> WHAT YOU SHOULD DO
Output each record exactly. Leave none out.

> DATA SHOWN
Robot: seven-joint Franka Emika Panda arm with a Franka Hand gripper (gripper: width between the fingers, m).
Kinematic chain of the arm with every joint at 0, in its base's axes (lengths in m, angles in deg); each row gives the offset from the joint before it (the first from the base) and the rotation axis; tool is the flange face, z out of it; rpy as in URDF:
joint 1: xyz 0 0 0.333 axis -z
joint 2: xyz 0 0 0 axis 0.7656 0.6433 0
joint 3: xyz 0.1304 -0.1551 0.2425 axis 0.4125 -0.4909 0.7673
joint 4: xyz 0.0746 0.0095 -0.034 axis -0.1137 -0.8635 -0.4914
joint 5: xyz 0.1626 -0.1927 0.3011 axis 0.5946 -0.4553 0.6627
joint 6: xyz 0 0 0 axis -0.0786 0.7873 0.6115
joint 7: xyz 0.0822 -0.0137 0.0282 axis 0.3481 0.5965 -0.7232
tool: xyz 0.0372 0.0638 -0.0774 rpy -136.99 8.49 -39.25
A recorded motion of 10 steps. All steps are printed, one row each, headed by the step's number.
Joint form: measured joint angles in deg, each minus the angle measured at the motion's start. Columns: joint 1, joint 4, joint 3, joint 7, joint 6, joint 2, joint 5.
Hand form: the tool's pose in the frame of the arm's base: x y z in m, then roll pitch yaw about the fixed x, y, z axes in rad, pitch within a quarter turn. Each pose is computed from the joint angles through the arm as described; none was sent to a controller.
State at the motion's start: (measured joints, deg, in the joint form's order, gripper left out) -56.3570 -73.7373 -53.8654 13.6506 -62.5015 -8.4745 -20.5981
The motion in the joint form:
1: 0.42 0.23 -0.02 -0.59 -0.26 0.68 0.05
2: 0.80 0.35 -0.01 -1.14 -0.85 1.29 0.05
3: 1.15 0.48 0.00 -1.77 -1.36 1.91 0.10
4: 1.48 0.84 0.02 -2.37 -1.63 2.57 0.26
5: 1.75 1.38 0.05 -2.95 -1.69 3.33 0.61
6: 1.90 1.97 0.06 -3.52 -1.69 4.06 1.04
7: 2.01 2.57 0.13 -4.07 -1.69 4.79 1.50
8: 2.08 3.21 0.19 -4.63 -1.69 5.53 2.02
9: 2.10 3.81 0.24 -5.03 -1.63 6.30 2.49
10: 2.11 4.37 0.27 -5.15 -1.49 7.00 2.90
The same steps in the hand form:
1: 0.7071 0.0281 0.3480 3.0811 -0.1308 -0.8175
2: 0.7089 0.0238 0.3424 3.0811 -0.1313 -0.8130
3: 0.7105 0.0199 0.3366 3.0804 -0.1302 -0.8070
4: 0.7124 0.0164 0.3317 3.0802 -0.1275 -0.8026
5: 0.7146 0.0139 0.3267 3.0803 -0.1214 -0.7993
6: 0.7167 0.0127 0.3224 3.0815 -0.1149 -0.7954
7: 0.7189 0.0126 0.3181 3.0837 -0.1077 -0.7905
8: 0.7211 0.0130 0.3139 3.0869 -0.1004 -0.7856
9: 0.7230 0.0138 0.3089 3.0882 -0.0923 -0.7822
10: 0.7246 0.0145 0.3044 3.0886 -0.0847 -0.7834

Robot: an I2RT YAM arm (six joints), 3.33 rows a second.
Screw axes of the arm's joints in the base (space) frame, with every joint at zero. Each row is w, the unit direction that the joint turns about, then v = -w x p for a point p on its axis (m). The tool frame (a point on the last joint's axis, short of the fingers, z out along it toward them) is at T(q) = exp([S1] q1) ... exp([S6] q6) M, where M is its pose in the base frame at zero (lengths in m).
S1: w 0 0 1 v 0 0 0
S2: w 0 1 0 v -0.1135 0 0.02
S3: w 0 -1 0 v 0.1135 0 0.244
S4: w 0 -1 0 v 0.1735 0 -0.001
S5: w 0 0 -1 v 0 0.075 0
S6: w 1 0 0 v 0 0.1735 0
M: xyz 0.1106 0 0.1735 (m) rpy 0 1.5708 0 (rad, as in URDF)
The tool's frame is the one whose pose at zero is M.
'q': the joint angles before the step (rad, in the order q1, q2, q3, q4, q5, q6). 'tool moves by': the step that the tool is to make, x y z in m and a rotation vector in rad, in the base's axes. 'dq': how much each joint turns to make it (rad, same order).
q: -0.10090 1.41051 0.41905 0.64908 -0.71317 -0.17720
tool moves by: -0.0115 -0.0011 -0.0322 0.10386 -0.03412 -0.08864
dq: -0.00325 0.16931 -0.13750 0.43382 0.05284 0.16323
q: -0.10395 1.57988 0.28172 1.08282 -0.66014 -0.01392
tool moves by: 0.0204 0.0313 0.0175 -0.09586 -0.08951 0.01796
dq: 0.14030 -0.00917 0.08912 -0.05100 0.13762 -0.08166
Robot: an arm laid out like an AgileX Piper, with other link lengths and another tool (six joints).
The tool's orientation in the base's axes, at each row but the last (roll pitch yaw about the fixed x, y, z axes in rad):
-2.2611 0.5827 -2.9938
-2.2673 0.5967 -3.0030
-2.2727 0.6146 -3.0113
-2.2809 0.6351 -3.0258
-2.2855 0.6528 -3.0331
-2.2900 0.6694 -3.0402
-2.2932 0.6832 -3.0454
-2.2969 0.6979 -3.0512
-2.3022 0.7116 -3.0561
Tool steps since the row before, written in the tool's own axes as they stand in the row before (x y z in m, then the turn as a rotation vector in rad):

> ANSWER AREA
Robot: seven-joint Franka Emika Panda arm with a Franka Hand gripper (gripper: width between the fingers, m).
Kinematic chain of the arm with every joint at 0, in its base's axes (lengths in m, angles in deg); each row gives the offset from the joint before it (the first from the base) and the rotation axis; tool is the flange face, z out of it; rpy as in URDF:
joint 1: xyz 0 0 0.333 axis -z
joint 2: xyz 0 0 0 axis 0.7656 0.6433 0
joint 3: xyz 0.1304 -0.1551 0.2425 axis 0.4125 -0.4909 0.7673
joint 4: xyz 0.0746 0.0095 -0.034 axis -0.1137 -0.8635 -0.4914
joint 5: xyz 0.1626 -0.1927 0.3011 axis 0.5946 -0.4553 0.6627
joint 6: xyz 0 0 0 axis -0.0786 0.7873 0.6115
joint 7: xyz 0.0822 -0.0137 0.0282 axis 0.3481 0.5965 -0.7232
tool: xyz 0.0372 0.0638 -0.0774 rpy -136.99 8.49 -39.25
A recorded motion of 10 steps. All steps are printed, one row each, headed by the step's number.
Joint form: measured joint angles in deg, each minus the angle measured at the motion's start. Columns: joint 1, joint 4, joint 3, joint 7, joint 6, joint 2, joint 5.
Hand form: the tool's pose in the frame of the arm's base: x y z in m, then roll pitch yaw about the fixed x, y, z axes in rad, pitch within a quarter turn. Each pose is computed from the joint angles through the arm as described; none was sent to a controller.
State at the motion's start: (measured joints, deg, in the joint form's order, gripper left out) -56.3570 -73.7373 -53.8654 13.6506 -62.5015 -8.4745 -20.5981
The motion in the joint form:
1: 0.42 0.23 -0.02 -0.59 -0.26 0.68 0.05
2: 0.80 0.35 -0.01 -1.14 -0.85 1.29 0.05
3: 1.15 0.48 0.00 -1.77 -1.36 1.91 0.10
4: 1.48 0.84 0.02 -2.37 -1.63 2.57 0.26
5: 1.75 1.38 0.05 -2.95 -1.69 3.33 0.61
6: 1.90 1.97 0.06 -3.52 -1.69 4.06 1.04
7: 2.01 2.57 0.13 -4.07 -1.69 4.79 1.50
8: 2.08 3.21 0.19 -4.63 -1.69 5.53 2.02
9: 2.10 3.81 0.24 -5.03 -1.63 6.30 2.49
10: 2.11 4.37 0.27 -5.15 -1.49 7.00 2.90
The same steps in the hand form:
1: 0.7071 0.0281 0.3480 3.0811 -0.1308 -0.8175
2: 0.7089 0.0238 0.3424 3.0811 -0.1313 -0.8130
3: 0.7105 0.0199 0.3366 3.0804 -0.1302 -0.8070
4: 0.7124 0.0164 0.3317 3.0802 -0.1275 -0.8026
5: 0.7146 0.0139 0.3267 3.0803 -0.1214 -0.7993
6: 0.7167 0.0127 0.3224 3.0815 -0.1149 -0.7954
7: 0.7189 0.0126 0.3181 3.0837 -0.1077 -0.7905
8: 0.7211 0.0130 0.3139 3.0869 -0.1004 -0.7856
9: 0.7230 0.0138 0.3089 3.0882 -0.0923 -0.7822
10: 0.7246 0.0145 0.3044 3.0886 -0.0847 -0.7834

Robot: an I2RT YAM arm (six joints), 3.33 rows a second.
Screw axes of the arm's joints in the base (space) frame, with every joint at zero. Each row is w, the unit direction that the joint turns about, then v = -w x p for a point p on its axis (m). The tool frame (a point on the last joint's axis, short of the fingers, z out along it toward them) is at T(q) = exp([S1] q1) ... exp([S6] q6) M, where M is its pose in the base frame at zero (lengths in m).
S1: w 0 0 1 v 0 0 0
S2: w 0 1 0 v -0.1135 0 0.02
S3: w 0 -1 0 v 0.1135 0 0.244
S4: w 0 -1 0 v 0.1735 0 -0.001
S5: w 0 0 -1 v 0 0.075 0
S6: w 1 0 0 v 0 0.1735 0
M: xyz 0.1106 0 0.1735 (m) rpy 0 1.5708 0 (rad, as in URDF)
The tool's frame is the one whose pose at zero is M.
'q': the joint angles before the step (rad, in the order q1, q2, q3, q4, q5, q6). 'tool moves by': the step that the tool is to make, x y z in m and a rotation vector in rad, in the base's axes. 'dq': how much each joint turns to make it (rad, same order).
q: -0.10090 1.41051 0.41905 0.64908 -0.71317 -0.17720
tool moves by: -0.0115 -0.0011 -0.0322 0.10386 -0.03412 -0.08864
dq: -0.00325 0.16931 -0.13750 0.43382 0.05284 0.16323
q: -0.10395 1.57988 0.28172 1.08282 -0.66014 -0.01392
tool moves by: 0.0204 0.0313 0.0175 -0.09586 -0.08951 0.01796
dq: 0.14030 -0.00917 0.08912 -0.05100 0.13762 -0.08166
Robot: an arm laid out like an AgileX Piper, with other link lengths and another tool (six joints).
The tool's orientation in the base's axes, at each row but the last (roll pitch yaw about the fixed x, y, z axes in rad):
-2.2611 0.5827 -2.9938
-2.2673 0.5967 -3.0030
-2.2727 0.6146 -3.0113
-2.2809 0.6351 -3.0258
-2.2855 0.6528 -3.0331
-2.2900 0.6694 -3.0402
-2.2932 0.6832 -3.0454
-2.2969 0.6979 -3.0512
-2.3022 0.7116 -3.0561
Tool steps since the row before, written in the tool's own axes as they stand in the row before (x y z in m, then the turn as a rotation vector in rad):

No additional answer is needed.